Judge of the Cuyahoga County Court of Common Pleas
- In office October 5, 1995 – October 31, 2012
- Appointed by: George Voinovich

Member of the Ohio House of Representatives from the 14th district
- In office January 3, 1993 – October 5, 1995
- Preceded by: C. J. Prentiss
- Succeeded by: Ed Jerse

Member of the Ohio House of Representatives from the 19th district
- In office January 3, 1983 – January 3, 1993
- Preceded by: Dale Van Vyven
- Succeeded by: Patrick Sweeney

Member of the Ohio House of Representatives from the 18th district
- In office January 3, 1981 – January 3, 1983
- Preceded by: Dennis Eckart
- Succeeded by: Judy Sheerer

Personal details
- Born: Ronald Joseph Suster October 31, 1942 Cleveland, Ohio, U.S.
- Died: January 15, 2024 (aged 81) Euclid, Ohio, U.S.
- Party: Democratic
- Spouse: Patricia Hocevar ​(m. 1974)​
- Children: 3
- Alma mater: Case Western Reserve University (BA, JD)
- Occupation: Lawyer; politician; judge;

= Ron Suster =

American politician and judge (1942–2024)
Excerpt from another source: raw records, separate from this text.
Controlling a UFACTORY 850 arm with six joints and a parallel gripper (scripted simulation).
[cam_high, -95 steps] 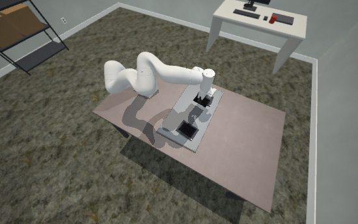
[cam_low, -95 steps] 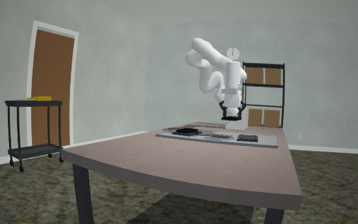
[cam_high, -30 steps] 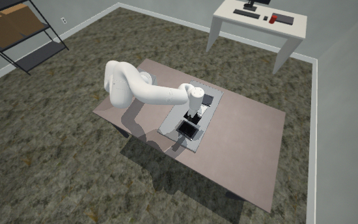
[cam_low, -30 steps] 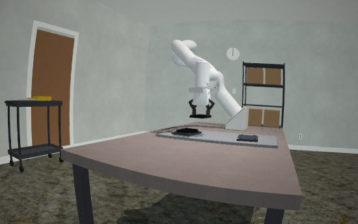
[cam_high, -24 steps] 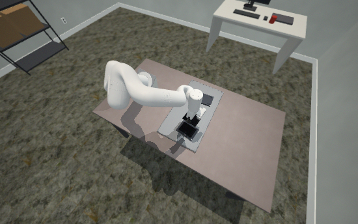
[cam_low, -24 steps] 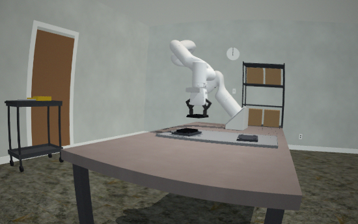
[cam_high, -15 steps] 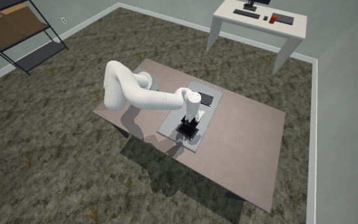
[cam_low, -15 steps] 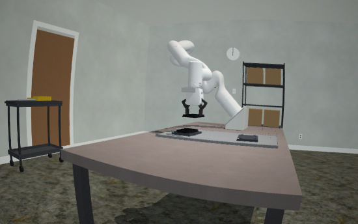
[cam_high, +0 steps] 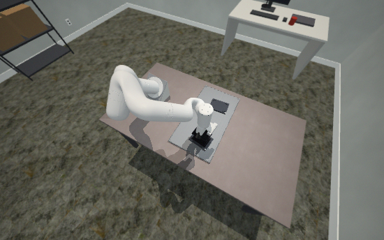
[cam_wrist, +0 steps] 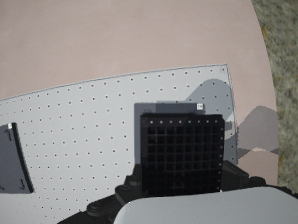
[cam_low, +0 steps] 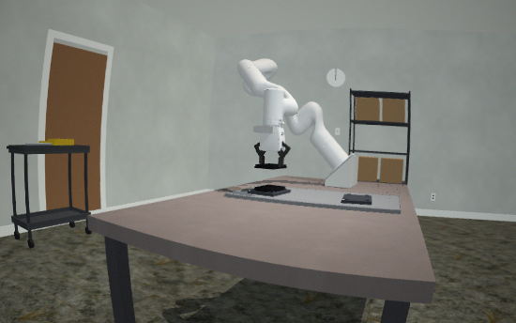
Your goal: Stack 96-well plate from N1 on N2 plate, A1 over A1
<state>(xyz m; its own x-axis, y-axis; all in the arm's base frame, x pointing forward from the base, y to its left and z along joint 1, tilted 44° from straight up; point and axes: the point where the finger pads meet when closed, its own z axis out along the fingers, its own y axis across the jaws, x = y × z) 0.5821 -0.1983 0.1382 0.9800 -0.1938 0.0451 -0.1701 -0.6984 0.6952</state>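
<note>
My gripper is now 10 mm above the 96-well plate. From my hand the other things lie so: white mark: 60 mm ahead, 70 mm to the right, 110 mm below; then plate nest: 120 mm below.
</note>
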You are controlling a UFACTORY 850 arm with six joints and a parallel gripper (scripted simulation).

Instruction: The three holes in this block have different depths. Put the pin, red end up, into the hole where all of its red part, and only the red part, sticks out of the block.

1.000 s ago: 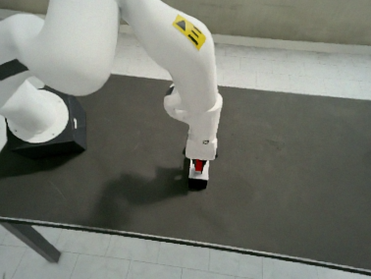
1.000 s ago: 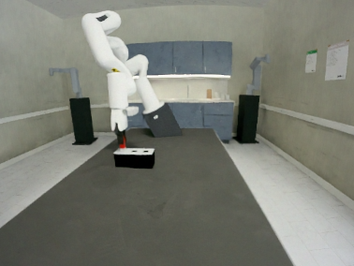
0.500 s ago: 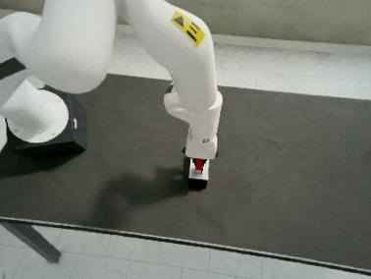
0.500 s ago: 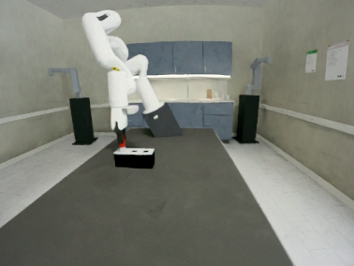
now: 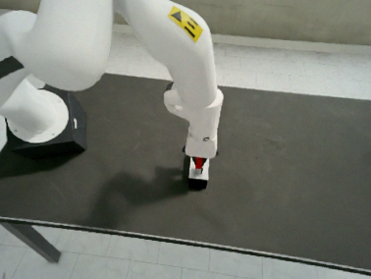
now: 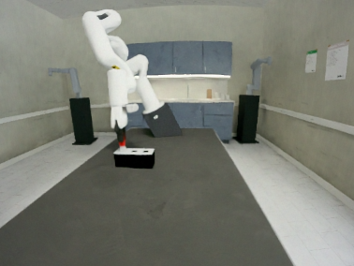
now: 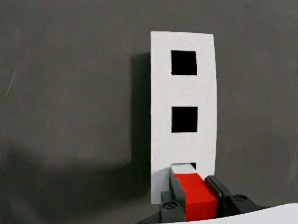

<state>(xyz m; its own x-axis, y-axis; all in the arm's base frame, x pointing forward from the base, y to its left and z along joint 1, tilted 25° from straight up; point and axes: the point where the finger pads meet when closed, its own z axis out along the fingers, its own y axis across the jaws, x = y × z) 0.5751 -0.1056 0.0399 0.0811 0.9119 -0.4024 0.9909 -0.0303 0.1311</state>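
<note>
Right now the block is 11 cm below my hand, 6 cm to the left of it and 1 cm ahead of it. From my hand the other things lie so: pin 1 cm below.
</note>
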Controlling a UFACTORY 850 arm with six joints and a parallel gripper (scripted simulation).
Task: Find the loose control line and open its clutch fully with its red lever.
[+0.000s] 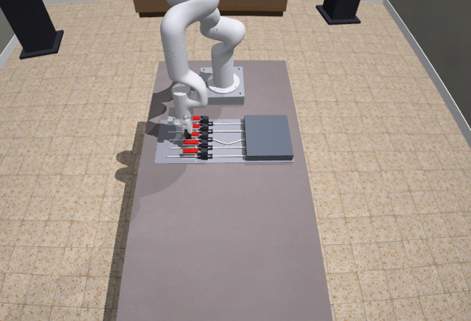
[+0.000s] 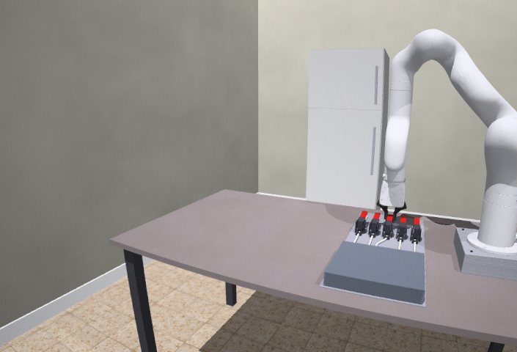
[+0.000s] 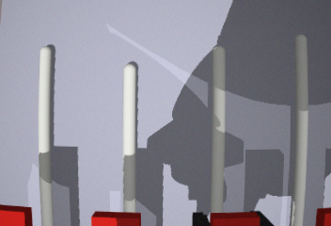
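Right now my hand is 10 mm past the pale base plate, 60 mm to the left of it and 50 mm above it.
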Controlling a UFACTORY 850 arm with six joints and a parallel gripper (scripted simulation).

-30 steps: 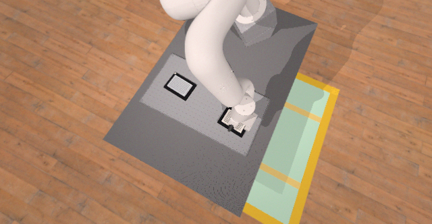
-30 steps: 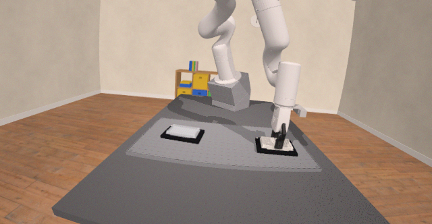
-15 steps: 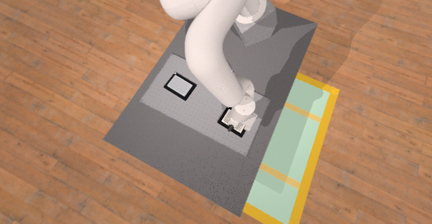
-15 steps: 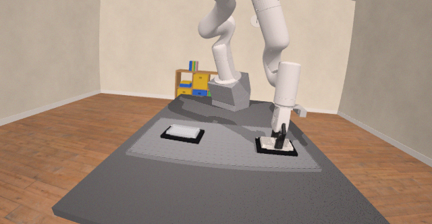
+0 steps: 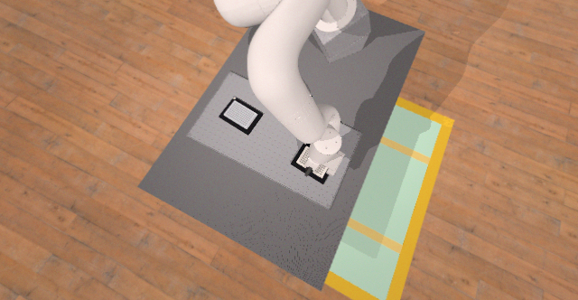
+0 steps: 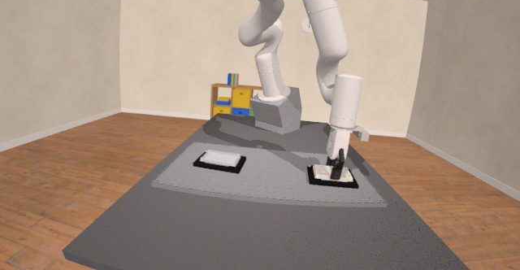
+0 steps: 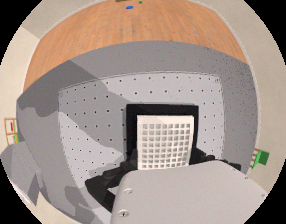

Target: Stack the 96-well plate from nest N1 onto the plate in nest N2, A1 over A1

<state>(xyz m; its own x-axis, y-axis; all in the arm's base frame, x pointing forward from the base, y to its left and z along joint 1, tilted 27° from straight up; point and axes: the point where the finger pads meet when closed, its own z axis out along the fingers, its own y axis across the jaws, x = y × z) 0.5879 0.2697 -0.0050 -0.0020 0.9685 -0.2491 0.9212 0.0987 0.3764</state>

Ronald Joseph Suster (October 31, 1942 – January 15, 2024) was an American jurist and politician who served in the Ohio House of Representatives from 1981 until 1995, and as a Common Pleas judge in Cuyahoga County from 1995 until 2012.

==Early life and education==
Ronald Joseph Suster was born on October 31, 1942, in Cleveland, Ohio, to Joseph Suster Jr. (1909–1959) and Frances Pryatel (1906–1997). His grandparents and father were first-generation immigrants from Slovenia. He attended Villa Angela–St. Joseph High School, a Catholic college-preparatory school in North Collinwood, Cleveland, and was later inducted into its Hall of Fame in 1992.

Suster attended Western Reserve University, receiving a Bachelor of Arts degree in history and economics in 1964. He then earned a Doctorate of Jurisprudence from Case Western Reserve University School of Law in 1967, and was elected to their Society of Benchers. (Note: In 1967, the separate schools of Western Reserve University and Case Institute of Technology formally merged into one school named Case Western Reserve University.) While at the law school, he worked in the U.S. Postal Service on nights and weekends. He was admitted to the Ohio State Bar in 1967, and was in private general practice from 1970 until he became a judge in 1995. He was an Assistant Law Director for the City of Cleveland, an Assistant Cuyahoga County Prosecutor, and a bar examiner for the state of Ohio.

Suster was a member of the Ohio State Bar Association. He served as a Special Assistant Ohio Attorney General from 1971 to 1980, under William J. Brown.

==Career in government==
Suster was elected to the 114th Ohio House of Representatives in 1980 as a member of the Democratic Party, representing the 18th district. He took his seat in 1981. He was reelected in 1982 representing the 19th district, due to redistricting after the 1980 United States census. He retained that seat until 1993, when he won election in the 14th district. During his tenure in the House of Representatives, he served as chairman of four House committees: House Ethics (1983–84), Civil & Commercial Law (1985–86), Financial Institutions (1987–90), and Judiciary & Criminal Justice (1993–94). All four districts he served in were located in eastern Cuyahoga County.

In 1995, he resigned from the House of Representatives when he was appointed to the Cuyahoga County Court of Common Pleas by Governor George Voinovich. He was a judge in the court's General Division until his mandatory retirement at age 70 in 2012, though he occasionally was assigned to adjudicate further cases. Among other notable cases, he presided over the 2000 wrongful imprisonment civil case regarding the late Dr. Sam Sheppard.

Suster was the Democratic candidate in the 1998 Ohio Supreme Court election. He received 781,103 votes, but lost to the incumbent Republican Paul Pfeifer (who received 1,947,916 votes).

==Personal life and death==
Suster married Patricia Hocevar on July 19, 1974, at St. Paschal Baylon Parish in Highland Heights, Ohio. They have three children and seven grandchildren.

Ron Suster died on January 15, 2024, at the age of 81. He is buried at All Souls Cemetery in Chardon, Ohio.